[Your goal] Show me every line in the listing that has the word "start".

[Supplied records]
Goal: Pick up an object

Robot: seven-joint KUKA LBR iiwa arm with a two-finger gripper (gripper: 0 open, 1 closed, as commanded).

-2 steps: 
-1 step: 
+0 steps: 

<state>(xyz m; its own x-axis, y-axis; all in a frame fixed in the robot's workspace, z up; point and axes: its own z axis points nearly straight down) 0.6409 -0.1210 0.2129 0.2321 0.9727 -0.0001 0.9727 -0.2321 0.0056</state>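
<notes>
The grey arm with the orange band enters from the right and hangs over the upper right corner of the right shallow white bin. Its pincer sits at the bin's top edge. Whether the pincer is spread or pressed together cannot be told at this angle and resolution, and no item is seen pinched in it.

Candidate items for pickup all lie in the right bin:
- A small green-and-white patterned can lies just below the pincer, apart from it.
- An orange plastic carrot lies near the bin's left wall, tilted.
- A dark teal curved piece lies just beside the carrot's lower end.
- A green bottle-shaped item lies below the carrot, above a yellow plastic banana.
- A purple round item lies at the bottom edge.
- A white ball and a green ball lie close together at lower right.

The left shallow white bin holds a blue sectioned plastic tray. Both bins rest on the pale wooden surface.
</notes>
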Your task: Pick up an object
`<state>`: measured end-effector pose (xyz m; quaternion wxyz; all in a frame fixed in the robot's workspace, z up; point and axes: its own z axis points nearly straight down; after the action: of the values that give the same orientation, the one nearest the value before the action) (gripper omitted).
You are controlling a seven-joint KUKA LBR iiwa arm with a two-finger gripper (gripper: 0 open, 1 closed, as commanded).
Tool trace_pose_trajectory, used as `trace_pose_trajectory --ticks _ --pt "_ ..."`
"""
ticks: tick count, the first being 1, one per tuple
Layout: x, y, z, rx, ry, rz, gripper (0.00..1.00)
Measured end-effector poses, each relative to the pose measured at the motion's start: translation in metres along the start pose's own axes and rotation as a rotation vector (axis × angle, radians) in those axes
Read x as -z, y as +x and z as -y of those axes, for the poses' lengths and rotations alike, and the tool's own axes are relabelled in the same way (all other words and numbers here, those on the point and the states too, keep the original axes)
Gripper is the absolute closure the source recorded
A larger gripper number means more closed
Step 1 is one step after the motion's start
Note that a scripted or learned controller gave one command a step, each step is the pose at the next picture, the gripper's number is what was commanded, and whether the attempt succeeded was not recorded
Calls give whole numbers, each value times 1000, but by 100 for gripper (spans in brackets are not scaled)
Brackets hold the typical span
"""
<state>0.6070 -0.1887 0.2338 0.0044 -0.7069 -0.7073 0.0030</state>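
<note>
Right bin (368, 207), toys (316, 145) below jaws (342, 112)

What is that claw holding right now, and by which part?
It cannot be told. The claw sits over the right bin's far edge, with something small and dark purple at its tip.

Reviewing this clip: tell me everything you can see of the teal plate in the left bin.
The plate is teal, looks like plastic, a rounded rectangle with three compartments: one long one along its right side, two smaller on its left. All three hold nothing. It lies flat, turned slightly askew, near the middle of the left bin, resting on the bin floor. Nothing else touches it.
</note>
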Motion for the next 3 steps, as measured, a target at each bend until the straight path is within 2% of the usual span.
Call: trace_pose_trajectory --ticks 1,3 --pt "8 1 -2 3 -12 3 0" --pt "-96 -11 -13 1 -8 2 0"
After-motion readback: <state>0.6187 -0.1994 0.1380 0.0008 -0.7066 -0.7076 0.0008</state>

[Solution to this task]
Measured end-effector poses, each relative to the pose measured at the motion's start: translation in metres along the start pose's own axes and rotation as a rotation vector (axis × angle, radians) in those axes
Step 1 is one step after the motion's start

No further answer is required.